At 4 am, Samantha looked at me and opened her mouth as if to say something, but fell back on her pillow and started seizing. I started a timer and tried to move her onto her side. She threw up while seizing and I was glad I'd gotten her on her side.

Nurses rushed in during her seizure. As soon as she stopped seizing, I checked my timer.

"One minute, 17 seconds," I said, looking at Samantha, whose eyes were closed. Her breathing was normal, though.

The nurses helped me clean her up, and then two of them got her changed while I waited outside her curtain.

Once they were done, I went back to sit with her. They asked me to try to wake yet up again. I told them she often sleeps for a couple of hours after a seizure and it was unlikely I'd be able to wake her up.
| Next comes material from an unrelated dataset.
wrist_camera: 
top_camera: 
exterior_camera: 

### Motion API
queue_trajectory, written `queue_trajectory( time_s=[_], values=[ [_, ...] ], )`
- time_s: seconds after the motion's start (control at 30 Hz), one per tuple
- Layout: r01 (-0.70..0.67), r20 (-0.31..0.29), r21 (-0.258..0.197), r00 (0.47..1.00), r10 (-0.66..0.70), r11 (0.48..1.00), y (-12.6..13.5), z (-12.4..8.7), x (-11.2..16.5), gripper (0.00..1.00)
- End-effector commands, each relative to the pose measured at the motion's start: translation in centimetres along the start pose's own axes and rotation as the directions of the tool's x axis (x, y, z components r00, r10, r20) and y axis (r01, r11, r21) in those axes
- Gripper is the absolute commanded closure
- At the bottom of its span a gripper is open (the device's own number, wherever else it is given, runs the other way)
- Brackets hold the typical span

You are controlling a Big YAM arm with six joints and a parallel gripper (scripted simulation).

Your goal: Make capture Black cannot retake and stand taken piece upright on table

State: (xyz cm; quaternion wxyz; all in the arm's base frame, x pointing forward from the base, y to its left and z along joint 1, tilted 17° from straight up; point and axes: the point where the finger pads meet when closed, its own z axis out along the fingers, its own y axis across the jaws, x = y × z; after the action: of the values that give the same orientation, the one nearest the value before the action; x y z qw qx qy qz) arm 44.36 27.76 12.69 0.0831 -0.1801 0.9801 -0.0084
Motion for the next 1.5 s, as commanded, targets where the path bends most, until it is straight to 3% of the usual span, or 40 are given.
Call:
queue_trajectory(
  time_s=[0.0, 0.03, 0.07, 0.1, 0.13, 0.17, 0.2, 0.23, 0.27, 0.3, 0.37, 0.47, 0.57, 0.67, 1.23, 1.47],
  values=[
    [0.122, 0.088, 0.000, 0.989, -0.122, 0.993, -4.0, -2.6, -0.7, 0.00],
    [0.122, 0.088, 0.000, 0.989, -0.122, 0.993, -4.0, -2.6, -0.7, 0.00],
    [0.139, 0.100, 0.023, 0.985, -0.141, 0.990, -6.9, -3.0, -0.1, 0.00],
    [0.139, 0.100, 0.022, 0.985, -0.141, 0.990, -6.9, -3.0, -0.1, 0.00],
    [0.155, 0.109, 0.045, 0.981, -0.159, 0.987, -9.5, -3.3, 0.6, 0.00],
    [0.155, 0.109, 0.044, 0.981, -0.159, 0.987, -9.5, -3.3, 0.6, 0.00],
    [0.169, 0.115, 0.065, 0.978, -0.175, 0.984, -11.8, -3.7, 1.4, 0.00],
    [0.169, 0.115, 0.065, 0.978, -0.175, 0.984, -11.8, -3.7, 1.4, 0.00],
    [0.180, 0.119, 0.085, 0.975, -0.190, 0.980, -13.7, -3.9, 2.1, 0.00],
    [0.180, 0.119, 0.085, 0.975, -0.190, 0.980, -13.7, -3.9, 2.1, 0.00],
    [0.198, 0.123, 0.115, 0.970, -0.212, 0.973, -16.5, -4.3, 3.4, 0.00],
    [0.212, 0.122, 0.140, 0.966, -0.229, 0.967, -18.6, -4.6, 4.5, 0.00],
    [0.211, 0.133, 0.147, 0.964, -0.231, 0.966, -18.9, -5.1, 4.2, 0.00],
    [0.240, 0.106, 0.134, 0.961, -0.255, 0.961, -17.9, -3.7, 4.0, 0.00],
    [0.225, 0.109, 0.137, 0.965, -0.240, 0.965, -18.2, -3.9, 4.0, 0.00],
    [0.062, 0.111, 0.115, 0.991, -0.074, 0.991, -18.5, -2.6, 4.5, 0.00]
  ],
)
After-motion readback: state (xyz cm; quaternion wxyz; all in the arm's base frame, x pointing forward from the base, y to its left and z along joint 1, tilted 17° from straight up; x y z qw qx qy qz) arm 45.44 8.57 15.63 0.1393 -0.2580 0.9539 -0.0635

They kept the EEG leads on her head to make sure she wasn't having seizures that didn't manifest as physical seizures.

I looked at Samantha's sleeping face and I sobbed. She'd been through so much in her short life. And now she was going through so much again.
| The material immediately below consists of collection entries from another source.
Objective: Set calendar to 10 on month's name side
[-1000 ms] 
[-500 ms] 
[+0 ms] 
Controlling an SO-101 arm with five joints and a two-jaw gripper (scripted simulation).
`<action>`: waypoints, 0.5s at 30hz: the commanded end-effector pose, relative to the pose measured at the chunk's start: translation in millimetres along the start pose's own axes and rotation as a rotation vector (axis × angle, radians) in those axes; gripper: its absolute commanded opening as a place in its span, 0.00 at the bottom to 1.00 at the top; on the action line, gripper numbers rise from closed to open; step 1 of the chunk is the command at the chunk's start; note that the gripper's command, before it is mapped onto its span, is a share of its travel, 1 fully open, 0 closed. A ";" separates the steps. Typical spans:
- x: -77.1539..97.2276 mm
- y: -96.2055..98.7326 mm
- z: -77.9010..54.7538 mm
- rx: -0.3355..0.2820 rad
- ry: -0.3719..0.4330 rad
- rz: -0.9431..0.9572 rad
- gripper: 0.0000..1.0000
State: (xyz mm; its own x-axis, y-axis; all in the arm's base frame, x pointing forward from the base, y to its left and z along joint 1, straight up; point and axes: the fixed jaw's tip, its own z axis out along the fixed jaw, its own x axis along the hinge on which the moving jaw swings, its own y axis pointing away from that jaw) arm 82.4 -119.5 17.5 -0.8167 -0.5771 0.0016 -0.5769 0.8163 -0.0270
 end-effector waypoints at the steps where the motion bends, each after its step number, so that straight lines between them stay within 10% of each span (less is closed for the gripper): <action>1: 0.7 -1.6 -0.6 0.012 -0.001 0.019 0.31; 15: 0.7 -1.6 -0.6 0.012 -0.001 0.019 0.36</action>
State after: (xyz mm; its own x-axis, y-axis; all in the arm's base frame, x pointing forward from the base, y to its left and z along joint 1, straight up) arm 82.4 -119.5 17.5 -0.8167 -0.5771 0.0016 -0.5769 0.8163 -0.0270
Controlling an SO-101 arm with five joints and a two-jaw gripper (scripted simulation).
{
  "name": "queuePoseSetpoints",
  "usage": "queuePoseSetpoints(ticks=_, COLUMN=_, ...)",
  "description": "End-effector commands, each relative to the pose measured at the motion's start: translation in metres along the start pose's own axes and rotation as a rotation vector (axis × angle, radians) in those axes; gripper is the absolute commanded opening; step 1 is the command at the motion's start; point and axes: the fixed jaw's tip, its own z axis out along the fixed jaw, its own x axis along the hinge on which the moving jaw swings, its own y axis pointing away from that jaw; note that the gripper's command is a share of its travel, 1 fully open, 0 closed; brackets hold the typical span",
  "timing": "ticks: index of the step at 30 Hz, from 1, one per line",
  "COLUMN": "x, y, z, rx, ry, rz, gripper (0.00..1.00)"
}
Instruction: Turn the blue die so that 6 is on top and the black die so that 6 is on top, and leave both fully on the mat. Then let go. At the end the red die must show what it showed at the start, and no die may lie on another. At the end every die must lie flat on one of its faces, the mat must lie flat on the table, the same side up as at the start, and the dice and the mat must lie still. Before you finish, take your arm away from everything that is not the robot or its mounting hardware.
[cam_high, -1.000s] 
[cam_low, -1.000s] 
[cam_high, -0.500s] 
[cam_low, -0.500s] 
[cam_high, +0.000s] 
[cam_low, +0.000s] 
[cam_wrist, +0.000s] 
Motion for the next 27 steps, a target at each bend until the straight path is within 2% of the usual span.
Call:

But, I thought, she never complained. I couldn't remember one time she complained about being diabetic, or having to do physio after her accident. Or even about the seizures she'd had.

I held her hand, unable to sleep because of the seizure.
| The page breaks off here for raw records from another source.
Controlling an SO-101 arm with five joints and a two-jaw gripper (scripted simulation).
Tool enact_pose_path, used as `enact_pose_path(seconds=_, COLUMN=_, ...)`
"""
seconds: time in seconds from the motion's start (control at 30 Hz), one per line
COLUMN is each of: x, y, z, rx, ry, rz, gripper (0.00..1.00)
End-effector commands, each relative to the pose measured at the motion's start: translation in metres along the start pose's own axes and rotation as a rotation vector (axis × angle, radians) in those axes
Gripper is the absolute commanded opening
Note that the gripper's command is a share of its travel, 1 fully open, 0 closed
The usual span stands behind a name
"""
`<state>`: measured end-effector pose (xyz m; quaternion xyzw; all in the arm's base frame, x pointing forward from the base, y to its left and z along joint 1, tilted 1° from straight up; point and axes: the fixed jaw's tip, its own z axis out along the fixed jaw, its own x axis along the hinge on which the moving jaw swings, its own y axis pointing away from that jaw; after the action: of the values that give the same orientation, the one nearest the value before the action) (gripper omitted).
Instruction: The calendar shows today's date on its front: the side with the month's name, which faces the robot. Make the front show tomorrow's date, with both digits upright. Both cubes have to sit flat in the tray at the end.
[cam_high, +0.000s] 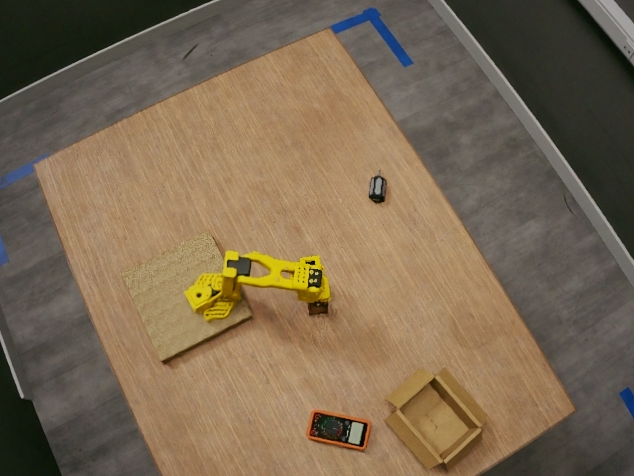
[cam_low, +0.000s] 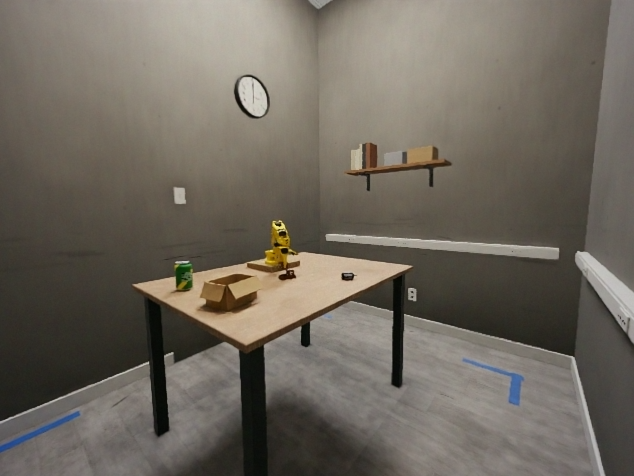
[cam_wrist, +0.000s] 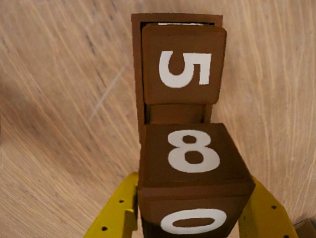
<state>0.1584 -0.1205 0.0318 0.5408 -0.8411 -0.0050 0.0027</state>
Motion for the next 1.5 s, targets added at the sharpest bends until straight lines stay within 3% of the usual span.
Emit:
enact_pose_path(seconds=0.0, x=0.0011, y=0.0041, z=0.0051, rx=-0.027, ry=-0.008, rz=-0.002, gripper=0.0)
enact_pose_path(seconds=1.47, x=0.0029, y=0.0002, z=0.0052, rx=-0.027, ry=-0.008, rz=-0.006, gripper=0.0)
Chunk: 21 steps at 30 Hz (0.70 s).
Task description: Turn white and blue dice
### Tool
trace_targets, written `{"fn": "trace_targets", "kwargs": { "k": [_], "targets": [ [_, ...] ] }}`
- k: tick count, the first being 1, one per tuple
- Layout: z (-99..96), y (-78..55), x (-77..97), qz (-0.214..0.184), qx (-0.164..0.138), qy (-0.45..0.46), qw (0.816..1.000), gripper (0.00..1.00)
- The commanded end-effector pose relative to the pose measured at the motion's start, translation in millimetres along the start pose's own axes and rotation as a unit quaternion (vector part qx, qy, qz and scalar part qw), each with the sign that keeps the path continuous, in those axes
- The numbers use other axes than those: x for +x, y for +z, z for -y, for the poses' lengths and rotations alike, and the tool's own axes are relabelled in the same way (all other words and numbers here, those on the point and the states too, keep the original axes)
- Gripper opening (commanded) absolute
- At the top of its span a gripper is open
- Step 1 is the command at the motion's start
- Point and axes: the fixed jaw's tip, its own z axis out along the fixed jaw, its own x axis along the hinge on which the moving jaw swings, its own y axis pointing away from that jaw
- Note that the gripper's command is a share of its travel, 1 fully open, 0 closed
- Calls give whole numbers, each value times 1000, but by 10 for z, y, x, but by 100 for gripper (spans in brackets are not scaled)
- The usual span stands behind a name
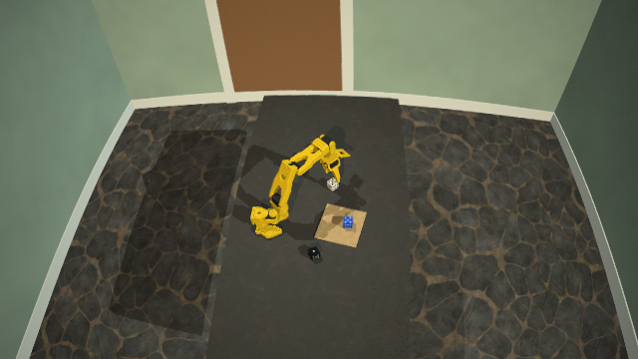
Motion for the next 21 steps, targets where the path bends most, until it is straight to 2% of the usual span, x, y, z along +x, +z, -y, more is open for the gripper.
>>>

I must have dozed off because when I opened my eyes, Samantha was looking at me with her blue eyes shining.

"Hey baby," I said, sitting up.

"Morning Dad. You snore," she smiled.

"I absolutely do not snore," I said.

"Sure. Okay. I guess it was just your engine revving," her eyes twinkled.

"How're you feeling?" I asked, sitting closer to her and taking her hand again.

She shrugged.

"Did I have a seizure last night?" She asked.

"Yeah," I said. "You did, baby."

She looked sadly at me.

"Was it long?" She asked.

"No. Just over a minute. But you threw up, so the nurses got you nicely cleaned up and we let you sleep."

"Oh. Are they going to make me take more medications?"

"I don't know yet," I admitted. "We'll see what the doctor has to say."

Samantha started crying quietly.

"Hey," I said, rubbing her arm. "What's all this?"

"Why is this happening?  Why did all this happen to me?"

"Oh sweetheart," I said. "I don't know. I've always believed that God doesn't give us more than we can handle. So I think God has some big plans for you."

Samantha looked at me and looked away, ashamed.

"What's that look for?"

"Dad?" She said in a small voice. "Can you promise not to get mad at me?"

"Sure baby. Nothing you could do or say could make me mad."

"I- I don't believe in god," she said.

"That's okay, my girl.  I do. And I would never force you to believe in something you don't," I said.

"You're really not mad?"

"Of course not. Why would I be?"

"I dunno. I guess because you do, and I still go to church with you and Mom. But I don't believe the stories."

"That's okay. Do believe in being a good person?" I asked.

"Yeah."

"Do you believe in helping people when you can?"

"Obviously," Sam smiled.

"Do you think murder is a good idea?"

"Dad!" She laughed. I smiled.

"Um... do you think..." I thought.  "Do you think that hurting people on purpose is a good idea?"

"No."

"Okay. So, you don't believe in God, but you believe all the things that make you a good person. And that's all we ask, Mom and I. That you're a good person with a good heart who tried to help people as much as possible. And you do that. So if you don't believe the stories in the bible, that's okay. You've been respectful coming to church with us. But if it makes you uncomfortable, you don't have to come."

"I like helping out in the daycare with the little kids on Sundays though." Sam said.

"See?  You're a good person. And I know people at church love having your help."

Sam smiled. I think it had been weighing on her a little that she didn't share our religious beliefs. But that was okay with us.  She had a good heart and is a good person. That's what was important to Jenna and I when raising our kids.